TRY IT
Show all lines below holding the string "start".

──────── DATASET RECORDS

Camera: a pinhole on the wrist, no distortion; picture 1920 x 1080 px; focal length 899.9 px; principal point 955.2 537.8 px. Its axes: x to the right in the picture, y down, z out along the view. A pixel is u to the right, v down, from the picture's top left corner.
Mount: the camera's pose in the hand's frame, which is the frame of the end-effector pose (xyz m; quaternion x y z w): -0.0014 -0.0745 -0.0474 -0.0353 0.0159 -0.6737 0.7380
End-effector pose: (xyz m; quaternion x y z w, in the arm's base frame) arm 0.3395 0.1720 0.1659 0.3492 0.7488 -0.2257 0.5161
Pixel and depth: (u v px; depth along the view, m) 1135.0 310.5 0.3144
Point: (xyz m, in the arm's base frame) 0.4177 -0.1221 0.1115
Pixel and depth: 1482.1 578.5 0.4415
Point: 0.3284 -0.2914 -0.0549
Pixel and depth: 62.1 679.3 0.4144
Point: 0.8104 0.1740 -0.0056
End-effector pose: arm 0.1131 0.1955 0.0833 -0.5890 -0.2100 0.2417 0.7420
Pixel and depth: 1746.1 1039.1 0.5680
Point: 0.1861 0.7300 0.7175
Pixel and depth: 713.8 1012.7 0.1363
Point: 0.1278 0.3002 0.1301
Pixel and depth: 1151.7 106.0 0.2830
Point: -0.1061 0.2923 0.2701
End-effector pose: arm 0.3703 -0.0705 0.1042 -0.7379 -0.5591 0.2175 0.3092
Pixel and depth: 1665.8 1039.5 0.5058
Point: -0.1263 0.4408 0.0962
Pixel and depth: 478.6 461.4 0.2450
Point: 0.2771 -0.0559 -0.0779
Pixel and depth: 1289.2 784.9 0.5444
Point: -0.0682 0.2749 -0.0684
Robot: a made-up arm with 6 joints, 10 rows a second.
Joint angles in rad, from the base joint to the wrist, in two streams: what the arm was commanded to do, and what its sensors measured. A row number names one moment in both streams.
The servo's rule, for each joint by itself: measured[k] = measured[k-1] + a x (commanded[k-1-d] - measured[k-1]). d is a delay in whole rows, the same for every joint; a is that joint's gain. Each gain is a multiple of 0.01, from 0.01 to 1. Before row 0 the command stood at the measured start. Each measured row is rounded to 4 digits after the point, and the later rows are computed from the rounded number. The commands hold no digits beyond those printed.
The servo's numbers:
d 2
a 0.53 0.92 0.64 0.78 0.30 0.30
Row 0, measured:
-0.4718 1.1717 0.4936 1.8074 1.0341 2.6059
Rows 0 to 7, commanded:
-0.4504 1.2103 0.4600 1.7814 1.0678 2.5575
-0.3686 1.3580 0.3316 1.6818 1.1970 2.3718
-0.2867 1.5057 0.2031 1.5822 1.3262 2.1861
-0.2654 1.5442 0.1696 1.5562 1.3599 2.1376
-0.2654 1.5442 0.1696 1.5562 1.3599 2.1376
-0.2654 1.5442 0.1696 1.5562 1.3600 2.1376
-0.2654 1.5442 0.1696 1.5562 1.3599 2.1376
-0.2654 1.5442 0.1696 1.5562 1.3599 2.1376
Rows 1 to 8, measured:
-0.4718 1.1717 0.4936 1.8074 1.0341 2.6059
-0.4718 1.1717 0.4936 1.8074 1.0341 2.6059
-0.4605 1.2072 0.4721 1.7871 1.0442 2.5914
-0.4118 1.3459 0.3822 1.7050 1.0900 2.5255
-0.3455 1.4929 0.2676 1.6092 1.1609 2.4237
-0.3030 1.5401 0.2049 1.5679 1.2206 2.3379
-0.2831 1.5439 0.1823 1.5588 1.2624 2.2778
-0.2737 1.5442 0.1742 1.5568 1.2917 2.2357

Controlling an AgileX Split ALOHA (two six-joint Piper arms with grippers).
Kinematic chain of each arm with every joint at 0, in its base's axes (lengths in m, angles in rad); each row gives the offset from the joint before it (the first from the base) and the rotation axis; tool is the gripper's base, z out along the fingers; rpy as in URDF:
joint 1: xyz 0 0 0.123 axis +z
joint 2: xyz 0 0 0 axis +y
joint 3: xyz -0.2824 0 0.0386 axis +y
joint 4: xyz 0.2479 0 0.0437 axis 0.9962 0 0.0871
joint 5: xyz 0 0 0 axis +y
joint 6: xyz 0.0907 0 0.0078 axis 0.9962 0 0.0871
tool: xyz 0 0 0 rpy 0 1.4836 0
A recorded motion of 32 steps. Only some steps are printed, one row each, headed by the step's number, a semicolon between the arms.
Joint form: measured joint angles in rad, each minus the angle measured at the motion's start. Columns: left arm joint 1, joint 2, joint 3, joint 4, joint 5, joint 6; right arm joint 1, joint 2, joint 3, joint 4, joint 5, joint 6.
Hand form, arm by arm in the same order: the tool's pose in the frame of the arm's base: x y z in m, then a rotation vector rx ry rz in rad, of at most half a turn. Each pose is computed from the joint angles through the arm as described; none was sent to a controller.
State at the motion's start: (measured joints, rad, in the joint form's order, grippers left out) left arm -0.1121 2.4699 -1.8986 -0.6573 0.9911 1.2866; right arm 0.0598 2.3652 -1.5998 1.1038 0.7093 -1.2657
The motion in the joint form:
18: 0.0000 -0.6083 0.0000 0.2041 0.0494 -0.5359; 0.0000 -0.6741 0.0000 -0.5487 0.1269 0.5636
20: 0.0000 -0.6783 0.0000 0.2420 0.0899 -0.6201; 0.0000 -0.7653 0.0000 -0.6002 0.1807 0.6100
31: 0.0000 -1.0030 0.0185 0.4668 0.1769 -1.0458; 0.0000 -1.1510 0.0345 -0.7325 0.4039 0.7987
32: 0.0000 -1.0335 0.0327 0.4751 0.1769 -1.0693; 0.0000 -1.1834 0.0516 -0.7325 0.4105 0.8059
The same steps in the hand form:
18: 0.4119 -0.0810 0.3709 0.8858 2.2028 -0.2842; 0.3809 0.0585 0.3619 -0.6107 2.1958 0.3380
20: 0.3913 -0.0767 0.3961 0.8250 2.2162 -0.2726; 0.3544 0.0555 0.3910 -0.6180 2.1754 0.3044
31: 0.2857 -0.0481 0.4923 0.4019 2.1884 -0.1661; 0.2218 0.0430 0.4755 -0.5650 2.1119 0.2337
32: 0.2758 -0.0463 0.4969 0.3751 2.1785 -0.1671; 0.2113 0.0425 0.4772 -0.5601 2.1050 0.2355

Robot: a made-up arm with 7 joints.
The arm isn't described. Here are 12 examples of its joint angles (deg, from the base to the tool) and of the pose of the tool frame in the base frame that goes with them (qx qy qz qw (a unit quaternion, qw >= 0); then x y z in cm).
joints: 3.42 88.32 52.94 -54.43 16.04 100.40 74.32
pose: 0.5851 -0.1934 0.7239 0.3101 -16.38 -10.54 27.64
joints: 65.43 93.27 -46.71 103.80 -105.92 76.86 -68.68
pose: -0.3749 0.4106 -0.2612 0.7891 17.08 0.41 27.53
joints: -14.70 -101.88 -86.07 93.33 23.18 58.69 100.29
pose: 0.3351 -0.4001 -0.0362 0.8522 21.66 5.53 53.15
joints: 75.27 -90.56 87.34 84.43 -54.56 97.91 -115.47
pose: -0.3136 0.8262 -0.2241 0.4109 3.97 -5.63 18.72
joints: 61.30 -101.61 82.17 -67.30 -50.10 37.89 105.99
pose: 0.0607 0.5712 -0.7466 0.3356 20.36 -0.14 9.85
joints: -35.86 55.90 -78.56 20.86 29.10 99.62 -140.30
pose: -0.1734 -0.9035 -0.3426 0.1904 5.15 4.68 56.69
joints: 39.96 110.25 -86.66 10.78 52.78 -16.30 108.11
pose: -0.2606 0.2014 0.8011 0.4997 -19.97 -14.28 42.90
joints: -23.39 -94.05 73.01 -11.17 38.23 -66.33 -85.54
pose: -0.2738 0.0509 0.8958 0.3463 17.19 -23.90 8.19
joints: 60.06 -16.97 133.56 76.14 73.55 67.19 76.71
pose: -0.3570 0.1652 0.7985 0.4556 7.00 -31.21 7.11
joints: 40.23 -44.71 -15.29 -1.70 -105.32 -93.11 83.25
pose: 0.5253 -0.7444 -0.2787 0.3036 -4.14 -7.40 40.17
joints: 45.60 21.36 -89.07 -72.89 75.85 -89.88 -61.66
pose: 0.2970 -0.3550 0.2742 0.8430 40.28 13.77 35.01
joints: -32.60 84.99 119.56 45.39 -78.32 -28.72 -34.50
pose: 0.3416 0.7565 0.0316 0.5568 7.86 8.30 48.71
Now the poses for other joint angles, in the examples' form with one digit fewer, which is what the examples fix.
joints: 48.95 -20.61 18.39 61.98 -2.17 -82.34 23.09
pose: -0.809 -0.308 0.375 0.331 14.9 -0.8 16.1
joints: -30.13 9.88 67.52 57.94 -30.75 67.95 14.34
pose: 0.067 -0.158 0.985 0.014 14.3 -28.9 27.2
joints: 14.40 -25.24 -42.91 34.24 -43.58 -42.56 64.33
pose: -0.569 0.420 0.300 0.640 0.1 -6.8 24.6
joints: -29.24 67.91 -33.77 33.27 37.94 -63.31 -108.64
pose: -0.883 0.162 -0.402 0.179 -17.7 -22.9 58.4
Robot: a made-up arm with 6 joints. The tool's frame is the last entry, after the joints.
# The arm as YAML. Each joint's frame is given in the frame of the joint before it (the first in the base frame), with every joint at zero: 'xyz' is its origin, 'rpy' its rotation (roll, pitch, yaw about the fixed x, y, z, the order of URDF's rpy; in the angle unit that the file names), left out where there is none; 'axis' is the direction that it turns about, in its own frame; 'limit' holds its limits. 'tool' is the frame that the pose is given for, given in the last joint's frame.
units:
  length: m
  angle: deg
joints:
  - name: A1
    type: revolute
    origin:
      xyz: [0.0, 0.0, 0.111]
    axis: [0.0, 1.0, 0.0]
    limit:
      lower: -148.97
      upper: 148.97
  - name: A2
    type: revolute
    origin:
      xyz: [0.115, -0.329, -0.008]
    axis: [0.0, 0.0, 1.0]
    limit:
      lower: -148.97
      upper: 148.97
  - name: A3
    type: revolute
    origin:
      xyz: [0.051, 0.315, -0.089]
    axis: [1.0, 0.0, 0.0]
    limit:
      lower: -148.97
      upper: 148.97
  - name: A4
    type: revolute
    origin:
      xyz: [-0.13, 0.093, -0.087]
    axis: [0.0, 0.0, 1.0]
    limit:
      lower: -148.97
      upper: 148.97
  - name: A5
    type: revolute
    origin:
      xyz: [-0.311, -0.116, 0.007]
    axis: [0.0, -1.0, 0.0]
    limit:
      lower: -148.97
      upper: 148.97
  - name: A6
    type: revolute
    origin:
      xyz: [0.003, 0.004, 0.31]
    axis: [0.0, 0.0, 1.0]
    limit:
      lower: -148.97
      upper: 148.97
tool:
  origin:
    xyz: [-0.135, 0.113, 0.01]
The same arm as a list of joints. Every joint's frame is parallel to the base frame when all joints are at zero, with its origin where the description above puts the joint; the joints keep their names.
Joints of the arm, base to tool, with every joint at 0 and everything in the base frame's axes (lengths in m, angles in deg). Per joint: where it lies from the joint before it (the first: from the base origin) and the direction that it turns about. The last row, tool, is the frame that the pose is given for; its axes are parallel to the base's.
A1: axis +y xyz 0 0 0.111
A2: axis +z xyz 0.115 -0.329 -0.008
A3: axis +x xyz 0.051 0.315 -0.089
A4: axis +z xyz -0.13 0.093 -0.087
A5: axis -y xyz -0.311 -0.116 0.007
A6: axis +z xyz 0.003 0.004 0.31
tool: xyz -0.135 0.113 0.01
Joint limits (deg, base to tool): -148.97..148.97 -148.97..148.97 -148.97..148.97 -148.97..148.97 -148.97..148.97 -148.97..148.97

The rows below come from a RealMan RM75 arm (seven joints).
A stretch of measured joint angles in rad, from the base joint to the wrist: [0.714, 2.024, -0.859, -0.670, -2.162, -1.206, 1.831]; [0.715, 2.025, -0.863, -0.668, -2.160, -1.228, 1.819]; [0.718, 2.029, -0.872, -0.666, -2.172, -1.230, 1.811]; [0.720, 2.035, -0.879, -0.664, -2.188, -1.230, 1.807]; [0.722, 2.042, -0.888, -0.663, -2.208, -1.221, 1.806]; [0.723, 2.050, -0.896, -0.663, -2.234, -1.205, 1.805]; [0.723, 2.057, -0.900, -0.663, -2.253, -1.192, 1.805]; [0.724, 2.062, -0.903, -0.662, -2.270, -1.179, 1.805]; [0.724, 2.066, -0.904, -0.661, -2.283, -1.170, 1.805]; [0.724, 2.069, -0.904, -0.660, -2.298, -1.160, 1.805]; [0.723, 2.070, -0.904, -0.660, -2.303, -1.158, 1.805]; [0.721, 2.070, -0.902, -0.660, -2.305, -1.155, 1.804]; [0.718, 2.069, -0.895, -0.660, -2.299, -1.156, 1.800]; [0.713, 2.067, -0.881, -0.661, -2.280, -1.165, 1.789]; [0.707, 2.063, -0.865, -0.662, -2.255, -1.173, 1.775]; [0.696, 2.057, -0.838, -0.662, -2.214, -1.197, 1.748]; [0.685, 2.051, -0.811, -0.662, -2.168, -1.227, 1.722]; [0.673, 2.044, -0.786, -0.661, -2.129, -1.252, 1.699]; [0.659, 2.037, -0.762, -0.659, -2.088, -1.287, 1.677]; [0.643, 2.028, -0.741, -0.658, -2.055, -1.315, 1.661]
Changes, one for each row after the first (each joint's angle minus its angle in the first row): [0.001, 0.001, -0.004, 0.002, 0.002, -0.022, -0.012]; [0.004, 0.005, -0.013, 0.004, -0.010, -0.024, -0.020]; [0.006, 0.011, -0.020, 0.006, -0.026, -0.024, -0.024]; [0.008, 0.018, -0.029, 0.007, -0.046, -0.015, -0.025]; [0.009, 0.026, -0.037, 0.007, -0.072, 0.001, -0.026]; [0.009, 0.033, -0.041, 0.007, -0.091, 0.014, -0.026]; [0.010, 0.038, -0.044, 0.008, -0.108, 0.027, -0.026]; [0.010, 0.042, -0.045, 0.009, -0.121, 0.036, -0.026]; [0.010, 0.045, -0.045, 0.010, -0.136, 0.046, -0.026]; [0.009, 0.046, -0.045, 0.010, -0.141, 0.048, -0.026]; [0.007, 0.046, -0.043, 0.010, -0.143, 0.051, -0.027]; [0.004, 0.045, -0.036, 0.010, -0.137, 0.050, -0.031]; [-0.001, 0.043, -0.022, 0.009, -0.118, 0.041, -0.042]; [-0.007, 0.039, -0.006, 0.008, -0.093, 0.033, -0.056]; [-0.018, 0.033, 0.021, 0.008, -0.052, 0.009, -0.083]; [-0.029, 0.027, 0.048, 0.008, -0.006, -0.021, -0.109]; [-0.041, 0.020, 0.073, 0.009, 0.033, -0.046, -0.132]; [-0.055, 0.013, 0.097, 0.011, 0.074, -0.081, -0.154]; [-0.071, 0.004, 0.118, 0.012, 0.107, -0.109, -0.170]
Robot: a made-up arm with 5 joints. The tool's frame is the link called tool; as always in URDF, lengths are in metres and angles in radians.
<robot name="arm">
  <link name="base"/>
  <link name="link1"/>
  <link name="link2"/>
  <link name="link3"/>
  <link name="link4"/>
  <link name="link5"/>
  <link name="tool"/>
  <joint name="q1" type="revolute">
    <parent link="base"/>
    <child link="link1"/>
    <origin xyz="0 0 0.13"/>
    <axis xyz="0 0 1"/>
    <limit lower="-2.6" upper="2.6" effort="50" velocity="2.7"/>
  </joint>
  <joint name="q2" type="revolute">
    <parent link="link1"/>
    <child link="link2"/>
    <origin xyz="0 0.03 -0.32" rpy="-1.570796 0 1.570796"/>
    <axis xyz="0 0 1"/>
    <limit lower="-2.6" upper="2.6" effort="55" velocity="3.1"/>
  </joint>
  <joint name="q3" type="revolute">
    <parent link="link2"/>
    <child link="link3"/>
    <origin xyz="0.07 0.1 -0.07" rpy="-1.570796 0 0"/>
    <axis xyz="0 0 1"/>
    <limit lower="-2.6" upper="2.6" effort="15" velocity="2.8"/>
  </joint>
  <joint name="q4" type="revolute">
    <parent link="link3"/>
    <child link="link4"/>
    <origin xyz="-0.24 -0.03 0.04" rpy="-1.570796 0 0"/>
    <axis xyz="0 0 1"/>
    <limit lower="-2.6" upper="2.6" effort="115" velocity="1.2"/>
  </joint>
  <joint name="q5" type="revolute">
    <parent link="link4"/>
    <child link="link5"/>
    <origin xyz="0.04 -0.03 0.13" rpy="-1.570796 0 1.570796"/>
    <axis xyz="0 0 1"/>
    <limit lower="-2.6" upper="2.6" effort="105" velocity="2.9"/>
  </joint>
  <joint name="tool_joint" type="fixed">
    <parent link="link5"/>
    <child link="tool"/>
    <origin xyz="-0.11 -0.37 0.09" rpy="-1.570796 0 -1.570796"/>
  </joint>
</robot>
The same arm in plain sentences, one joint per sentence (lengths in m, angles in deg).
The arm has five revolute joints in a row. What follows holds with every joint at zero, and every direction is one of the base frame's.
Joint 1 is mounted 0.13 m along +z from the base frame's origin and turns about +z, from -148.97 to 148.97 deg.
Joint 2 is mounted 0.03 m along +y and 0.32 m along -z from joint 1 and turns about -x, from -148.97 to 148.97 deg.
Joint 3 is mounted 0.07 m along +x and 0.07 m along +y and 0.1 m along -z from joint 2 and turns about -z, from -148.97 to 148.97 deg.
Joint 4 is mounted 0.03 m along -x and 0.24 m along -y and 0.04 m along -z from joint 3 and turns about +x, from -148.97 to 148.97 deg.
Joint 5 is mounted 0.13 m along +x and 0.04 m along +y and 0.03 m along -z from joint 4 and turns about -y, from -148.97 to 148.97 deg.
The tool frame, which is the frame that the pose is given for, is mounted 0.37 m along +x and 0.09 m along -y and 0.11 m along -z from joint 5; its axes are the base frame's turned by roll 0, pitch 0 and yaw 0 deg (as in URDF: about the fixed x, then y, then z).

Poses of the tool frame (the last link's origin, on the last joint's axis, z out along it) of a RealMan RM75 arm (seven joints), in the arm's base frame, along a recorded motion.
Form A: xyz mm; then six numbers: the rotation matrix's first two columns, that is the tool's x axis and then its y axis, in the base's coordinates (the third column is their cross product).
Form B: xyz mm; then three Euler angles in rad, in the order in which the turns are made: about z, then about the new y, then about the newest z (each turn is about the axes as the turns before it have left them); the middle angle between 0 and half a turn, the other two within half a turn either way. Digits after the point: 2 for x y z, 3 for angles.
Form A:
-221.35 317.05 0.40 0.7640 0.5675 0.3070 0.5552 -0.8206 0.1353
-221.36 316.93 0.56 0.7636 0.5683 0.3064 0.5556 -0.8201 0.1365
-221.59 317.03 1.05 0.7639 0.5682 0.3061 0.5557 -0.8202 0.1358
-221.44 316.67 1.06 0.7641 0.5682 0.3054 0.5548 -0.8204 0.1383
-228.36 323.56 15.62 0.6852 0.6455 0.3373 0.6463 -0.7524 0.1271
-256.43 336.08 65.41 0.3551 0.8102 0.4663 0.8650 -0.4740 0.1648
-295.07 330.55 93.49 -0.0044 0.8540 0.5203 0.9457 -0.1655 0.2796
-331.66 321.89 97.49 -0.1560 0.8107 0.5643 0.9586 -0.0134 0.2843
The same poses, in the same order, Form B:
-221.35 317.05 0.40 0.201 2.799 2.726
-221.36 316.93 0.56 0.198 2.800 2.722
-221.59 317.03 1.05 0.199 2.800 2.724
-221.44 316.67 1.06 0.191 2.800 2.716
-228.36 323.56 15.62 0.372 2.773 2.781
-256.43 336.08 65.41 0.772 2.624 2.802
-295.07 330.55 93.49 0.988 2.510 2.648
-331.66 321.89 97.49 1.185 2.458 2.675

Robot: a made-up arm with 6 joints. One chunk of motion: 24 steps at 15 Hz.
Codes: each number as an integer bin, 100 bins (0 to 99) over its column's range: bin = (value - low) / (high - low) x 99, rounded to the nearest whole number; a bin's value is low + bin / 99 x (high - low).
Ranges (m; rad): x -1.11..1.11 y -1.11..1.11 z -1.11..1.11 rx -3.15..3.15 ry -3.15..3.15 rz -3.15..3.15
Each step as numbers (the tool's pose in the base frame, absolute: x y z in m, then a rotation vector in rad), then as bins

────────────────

YOUR RESPONSE
The servo's rule, for each joint by itself: measured[k] = measured[k-1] + a x (commanded[k-1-d] - measured[k-1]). d is a delay in whole rows, the same for every joint; a is that joint's gain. Each gain is a multiple of 0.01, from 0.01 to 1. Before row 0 the command stood at the measured start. Each measured row is rounded to 4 digits after the point, and the later rows are computed from the rounded number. The commands hold no digits beyond those printed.
Joint form: measured joint angles in rad, each minus the angle measured at the motion's start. Columns: left arm joint 1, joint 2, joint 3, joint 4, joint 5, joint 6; right arm joint 1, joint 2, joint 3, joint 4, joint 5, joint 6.
State at the motion's start: (measured joints, rad, in the joint form's order, grippers left out) left arm -0.1121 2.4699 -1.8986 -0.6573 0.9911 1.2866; right arm 0.0598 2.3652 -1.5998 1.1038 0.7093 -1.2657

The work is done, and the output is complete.